There are two kinds of people: those who adore the time-tested holiday traditions, the shopping, the wrapping, the cooking, the expectations… and those who, for whatever reason, don’t.
Of those who don’t, there are the ones who carry on anyway, and there are the ones who realize it’s okay not to conform, that they can make other choices. So, they do.
In the Sixty and Me community I’m sure there’s a strong showing on both sides. We’re the Boomers, after all, and we’ve blazed the trail through a half-century of change. We’ve been feminists, conscientious objectors, protestors, rebels with or without a cause, and we have, indeed, come a long way baby.
On the other hand, many of us had parents who were steeped in tradition and were determined to pass it down to the next generation – us.
But a rare few, as soon as their mind was their own to make up, decided to avoid the issue. They took a vacation over Christmas break, somewhere far away from expectation. I envied those kids who came back to school telling about French-speaking Canadians, or a trip to the beach in Mexico. A few even went to Europe.
Many of us picked up the baton and continued the rituals even though something in the back of our hearts asked, Why? Or we embraced all of it, determined to pass them down to our own children because, That’s the way our family’s always done it.
Last night, a Millennial, who happens to be a delightful, thoughtful, unmarried woman from the U.S., joined our group of mature singles for Christmas dinner. As the evening progressed she posed a question: If you had it to do over, would you bring up your children with Santa Claus and gifts, or would you do it differently?
I thought back to my childhood winter holidays. There was the annual lefse bake at Aunt Joyce and Uncle John’s. There were weeks of baking, decorating, and freezing Christmas cookies for giving to family friends.
There was the trip to the farm to cut the tree. My little brother and sister and I traipsed after Dad who carried the axe and pulled the toboggan, the vehicle used to transport our prize back to the car. With snow up to our thighs and cold leaching through our boots until we couldn’t feel our toes, it was high adventure. Nothing came between us kids and the annual hunt for the perfect evergreen.
We loved and hated the Christmas Eve program in front of the fireplace. Each of us was charged with the responsibility of preparing something to share. Sometimes I played a carol on my flute. Sometimes I wrote a song and accompanied myself on the guitar. Once I roped my brother and sister into performing a skit.
Dad always read the Christmas story and mom had an inspirational poem from the December issue of the Ideals magazine. Then we dressed up, bundled up, and went to the candlelight service at the Lutheran church which ended at midnight. I never once made it all the way through without falling asleep.
Although we were up late the night before, excitement ran high and we awoke long before the sun rose on a northern Minnesota Christmas morning. We were allowed to get our stockings and ravage them, a freedom allowed by parents who wanted to steal a few more minutes of sleep.
When it was impossible to contain our enthusiasm another minute, we burst into their bedroom and pestered them until they donned their robes and let us pull them toward the treasures under the tree. The pile of gifts that Santa left always seemed enormous.
The week between Christmas and the New Year’s Eve sliding party at Aunt Alice and Uncle Ole’s, was spent visiting cousins, building snowmen, skating, tobogganing, and making the most of the festive holidays. If it sounds idyllic, it was.
Then I grew up and did my best to recreate that magical time in the dead of winter for my children.

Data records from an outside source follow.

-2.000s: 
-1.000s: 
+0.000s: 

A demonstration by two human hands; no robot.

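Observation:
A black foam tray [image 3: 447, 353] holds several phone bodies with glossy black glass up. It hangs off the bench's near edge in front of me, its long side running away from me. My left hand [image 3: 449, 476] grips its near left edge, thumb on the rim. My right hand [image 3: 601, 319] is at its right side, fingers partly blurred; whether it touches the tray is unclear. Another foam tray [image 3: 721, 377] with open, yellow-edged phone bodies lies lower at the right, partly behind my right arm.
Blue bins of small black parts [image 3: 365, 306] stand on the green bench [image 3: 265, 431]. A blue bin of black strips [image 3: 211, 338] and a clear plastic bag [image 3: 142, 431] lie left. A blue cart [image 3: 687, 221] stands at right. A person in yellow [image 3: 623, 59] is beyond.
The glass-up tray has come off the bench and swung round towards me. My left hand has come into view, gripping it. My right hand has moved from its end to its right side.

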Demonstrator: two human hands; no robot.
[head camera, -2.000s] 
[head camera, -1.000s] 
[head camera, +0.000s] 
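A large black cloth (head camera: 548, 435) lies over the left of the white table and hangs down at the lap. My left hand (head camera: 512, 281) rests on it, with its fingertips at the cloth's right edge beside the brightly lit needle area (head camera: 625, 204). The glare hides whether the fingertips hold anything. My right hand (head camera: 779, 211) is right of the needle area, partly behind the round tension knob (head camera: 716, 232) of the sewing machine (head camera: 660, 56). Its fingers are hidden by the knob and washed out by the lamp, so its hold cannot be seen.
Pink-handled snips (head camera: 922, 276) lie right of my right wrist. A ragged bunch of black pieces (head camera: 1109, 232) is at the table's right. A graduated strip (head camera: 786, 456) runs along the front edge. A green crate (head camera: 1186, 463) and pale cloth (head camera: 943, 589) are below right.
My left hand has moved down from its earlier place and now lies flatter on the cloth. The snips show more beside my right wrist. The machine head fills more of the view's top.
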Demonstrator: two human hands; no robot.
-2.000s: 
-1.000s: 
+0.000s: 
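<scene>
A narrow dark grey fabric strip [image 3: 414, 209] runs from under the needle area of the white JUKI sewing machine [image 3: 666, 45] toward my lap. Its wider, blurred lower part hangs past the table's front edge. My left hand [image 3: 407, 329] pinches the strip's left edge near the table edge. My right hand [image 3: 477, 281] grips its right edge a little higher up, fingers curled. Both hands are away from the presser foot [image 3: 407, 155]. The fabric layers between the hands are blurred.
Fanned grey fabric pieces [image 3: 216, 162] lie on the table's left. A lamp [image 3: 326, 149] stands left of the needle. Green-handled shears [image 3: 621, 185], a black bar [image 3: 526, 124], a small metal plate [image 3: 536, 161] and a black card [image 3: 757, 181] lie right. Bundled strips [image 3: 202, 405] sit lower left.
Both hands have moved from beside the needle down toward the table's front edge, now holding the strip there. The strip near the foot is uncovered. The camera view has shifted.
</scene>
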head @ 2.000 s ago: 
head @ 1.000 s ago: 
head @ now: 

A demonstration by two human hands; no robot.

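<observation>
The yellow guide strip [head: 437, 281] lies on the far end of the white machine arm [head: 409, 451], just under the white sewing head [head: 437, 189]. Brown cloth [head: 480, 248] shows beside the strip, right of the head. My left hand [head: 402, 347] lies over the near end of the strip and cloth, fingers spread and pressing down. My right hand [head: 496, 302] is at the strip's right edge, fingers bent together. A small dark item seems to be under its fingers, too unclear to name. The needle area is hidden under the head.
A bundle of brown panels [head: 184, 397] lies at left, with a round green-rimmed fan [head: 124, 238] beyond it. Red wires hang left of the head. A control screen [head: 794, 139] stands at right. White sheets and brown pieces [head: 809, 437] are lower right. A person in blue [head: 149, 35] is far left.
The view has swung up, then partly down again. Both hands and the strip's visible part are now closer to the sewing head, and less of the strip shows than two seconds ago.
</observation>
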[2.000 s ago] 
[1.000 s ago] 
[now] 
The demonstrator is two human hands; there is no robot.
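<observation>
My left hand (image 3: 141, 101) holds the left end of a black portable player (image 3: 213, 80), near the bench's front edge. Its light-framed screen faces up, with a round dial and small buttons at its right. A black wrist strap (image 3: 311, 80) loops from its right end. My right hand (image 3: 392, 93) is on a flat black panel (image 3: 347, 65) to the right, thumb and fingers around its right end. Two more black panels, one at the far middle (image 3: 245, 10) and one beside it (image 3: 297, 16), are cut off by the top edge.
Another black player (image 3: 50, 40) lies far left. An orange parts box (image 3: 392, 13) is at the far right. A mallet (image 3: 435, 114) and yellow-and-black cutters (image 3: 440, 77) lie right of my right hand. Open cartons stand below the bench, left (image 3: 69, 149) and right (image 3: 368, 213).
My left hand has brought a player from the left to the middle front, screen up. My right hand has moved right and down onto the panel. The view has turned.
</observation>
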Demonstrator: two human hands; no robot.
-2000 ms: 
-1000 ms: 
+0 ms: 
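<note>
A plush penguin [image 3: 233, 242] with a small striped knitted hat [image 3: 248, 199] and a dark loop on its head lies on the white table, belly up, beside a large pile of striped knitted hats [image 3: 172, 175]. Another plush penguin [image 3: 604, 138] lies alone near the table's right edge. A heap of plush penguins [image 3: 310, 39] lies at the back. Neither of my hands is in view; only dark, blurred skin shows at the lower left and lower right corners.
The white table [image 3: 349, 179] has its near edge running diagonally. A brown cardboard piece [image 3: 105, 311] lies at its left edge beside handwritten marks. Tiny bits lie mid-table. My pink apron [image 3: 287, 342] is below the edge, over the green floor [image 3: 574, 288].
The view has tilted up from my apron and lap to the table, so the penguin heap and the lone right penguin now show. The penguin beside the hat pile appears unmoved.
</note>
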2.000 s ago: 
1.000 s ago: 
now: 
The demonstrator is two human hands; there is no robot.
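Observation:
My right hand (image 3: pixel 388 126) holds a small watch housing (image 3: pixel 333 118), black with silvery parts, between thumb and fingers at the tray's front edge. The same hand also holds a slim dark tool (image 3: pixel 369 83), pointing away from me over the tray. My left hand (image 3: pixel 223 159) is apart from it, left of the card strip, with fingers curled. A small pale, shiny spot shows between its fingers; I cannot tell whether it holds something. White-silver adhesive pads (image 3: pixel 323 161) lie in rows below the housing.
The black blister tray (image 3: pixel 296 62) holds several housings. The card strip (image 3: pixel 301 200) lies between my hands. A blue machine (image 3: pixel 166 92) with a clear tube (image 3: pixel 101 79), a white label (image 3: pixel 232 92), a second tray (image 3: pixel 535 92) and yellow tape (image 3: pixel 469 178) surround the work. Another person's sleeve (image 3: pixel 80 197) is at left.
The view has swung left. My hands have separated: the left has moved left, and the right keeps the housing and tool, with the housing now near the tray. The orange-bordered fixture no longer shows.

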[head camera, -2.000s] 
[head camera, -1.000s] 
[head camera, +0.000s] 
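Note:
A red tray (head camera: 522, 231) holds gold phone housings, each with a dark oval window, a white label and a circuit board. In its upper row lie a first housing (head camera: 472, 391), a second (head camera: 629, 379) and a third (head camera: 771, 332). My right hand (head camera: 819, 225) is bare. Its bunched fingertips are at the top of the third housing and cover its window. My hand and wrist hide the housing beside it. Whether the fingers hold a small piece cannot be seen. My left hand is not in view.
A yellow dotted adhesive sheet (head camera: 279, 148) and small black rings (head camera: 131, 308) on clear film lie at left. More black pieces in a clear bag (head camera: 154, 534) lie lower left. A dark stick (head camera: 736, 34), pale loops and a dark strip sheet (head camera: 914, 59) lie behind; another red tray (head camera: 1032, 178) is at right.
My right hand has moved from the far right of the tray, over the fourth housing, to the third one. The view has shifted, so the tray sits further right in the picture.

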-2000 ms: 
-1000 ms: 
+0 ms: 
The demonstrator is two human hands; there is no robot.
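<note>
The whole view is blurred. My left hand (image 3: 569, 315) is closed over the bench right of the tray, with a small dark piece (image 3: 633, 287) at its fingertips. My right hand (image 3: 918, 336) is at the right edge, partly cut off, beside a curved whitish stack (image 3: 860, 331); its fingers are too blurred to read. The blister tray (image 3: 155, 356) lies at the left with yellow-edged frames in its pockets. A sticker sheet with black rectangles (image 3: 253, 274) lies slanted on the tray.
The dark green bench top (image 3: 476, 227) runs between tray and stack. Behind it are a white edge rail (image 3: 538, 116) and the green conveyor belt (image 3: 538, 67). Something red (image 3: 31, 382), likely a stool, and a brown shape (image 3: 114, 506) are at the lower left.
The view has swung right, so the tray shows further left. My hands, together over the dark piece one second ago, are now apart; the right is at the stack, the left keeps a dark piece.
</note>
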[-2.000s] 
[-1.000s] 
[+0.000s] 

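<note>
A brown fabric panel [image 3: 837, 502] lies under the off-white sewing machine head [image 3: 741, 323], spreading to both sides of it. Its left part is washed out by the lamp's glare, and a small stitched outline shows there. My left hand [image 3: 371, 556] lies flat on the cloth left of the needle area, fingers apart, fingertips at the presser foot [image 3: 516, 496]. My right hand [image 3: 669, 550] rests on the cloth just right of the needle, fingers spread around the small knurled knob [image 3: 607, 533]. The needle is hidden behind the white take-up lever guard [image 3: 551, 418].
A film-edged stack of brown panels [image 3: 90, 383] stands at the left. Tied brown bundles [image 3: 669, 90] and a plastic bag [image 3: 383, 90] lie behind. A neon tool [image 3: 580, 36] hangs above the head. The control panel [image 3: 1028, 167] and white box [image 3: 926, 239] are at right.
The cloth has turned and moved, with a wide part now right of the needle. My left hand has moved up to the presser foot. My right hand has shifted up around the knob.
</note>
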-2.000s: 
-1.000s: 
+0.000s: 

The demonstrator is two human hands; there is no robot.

We moved to Texas. I bought a lefse griddle and taught our Texan friends how to roll perfect, see-through lefse rounds. They loved it and our own traditions were born.
But now I’m a handful of days away from 67 years old and I have to say I’m over it; over the expectations, over the commercialism, over the need to conform.
I love Bali for giving me a different way to experience the holidays. My Balinese friends are either Hindu or Muslim. They don’t celebrate Christmas so I’m afforded the opportunity to surprise them with little gifts. Sometimes they treat me with a home-made sweet, or flowers. But it’s unexpected. That’s when you know it’s a heart-gift, not the obligatory chore.
I can choose to be alone and just be quiet with myself. Or I can join friends, like I did last night, and sit in a beautiful hotel on a windy beach sipping a cocktail at sunset. I Skype with my daughters who are involved with their extended families and friends, and watch them doing some of those same things we did when they were growing up. But I have to be honest, I love this freedom.
So back to the question that got me started: If I had it to do it over would I do things differently? Some parts of my life, yes! In a heartbeat! But the holidays?
In spite of the stress, the responsibility, never having enough time, wrapping gifts until 2 am on Christmas Eve, all other things being equal, I think not.
What about you? Did you have traditions growing up that your children continue today? Would you do it differently if you had another go? Now that this year’s celebrations are past, are you considering changes to plans for the new year? Please share in the comments.